ASSIGNMENT:
Whenever a line in the data below includes the string "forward", copy it out.
┌────────
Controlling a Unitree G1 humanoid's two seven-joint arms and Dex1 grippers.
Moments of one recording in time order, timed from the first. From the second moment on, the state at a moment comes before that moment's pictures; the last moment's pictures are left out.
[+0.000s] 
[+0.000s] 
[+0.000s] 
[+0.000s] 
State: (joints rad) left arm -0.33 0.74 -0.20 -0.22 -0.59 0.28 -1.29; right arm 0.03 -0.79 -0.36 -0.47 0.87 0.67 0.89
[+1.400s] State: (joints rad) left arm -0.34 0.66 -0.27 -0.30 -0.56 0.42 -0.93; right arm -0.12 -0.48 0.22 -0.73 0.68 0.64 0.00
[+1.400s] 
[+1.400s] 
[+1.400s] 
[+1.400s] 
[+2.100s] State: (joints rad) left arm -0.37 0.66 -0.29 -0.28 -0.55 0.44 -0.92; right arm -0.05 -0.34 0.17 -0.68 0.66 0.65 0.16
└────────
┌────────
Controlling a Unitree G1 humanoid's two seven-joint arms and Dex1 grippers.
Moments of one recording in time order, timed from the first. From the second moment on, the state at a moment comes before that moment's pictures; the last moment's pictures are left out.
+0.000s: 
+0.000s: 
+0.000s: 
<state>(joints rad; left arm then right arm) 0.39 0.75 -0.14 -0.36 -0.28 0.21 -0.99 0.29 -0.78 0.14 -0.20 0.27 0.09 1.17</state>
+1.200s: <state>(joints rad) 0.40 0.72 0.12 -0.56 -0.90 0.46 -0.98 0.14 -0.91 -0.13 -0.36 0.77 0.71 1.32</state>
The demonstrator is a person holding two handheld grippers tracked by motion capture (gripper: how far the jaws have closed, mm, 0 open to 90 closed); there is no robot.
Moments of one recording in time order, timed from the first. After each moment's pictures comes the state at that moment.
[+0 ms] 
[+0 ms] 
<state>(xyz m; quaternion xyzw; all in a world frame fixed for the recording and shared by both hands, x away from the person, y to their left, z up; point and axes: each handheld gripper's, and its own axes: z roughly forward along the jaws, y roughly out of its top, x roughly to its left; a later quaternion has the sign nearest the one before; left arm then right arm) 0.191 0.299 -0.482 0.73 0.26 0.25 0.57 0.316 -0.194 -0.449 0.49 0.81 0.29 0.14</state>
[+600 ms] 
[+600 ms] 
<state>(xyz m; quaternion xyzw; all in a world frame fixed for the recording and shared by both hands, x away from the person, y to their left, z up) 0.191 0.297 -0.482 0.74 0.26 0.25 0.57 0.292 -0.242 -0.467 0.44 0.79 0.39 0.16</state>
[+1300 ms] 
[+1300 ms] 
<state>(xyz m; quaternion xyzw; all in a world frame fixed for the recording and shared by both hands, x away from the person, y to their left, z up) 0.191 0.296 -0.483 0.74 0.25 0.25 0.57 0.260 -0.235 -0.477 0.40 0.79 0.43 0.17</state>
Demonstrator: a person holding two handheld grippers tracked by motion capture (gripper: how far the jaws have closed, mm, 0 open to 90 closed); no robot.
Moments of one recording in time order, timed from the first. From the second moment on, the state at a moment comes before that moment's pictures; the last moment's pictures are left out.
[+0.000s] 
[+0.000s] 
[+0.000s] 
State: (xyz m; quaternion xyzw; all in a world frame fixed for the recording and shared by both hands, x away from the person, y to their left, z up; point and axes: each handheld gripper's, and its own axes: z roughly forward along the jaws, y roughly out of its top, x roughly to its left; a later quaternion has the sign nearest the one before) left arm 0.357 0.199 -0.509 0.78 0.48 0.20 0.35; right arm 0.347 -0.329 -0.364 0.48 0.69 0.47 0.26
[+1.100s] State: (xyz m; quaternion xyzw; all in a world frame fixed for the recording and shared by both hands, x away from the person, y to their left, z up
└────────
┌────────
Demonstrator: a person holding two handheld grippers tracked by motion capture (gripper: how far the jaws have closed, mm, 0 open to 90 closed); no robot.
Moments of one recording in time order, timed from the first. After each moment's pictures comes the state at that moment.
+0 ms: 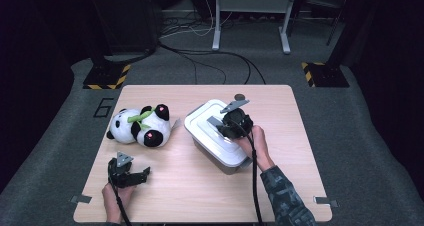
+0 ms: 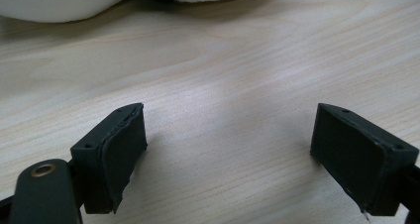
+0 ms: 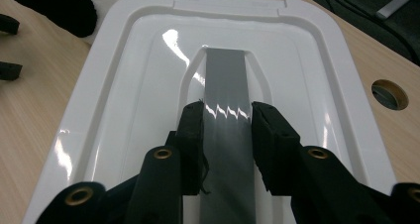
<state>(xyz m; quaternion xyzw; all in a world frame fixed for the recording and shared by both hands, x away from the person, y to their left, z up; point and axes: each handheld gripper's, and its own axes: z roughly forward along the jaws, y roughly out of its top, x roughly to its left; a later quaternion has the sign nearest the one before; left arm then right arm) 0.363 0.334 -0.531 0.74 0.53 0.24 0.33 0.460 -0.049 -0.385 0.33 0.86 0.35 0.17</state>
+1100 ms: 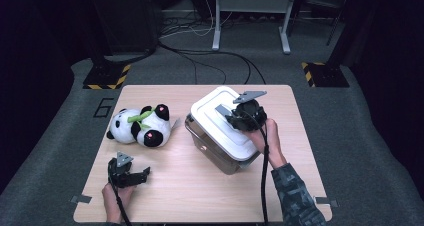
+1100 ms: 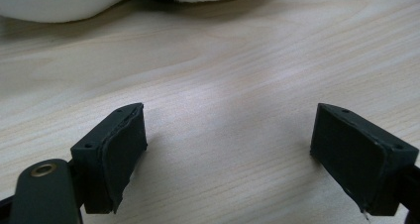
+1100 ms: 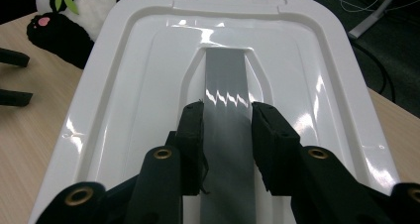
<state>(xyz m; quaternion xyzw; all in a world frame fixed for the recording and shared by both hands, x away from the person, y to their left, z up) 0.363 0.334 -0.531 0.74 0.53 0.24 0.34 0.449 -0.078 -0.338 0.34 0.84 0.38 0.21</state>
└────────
EXERCISE RESPONSE:
<state>(xyz m; quaternion xyzw; all in a world frame fixed for the recording and shared by both hands, x away from the person, y to their left, z up; point and axes: each handheld gripper's, and its own axes: z roughly forward along the jaws, y roughly out of its top, x roughly to its left; a later quaternion has the sign nearest the one before; left arm then right arm) 0.191 0.299 -0.482 0.73 0.26 0.25 0.57 0.316 -0.194 -0.449 0.49 0.81 0.29 0.14</state>
State: (xyz m; quaternion xyzw; all in a world frame fixed for the recording and shared by both hands, x away from the person, y to their left, z up; point and axes: each handheld gripper's, and its own axes: z roughly forward along the jaws, y roughly out of its top, x roughly to its left; a later quaternion has the sign nearest the one before) left arm 0.357 0.199 -0.509 0.78 0.48 0.20 0.35; right arm 0.347 -0.329 -0.364 0.48 0.69 0.47 0.26
<state>(xyz m; quaternion xyzw; all in a world frame fixed for the recording and shared by both hands, x away from the person, y to their left, z up; point and axes: each handheld gripper's, and its own axes: z roughly forward along the jaws, y roughly out of its top, x roughly to its left; a later quaternion has the sign nearest the one before; left arm then right arm) 0.363 0.334 -0.531 0.74 0.53 0.24 0.33 0.460 -0.049 -0.385 0.33 0.86 0.35 0.17</state>

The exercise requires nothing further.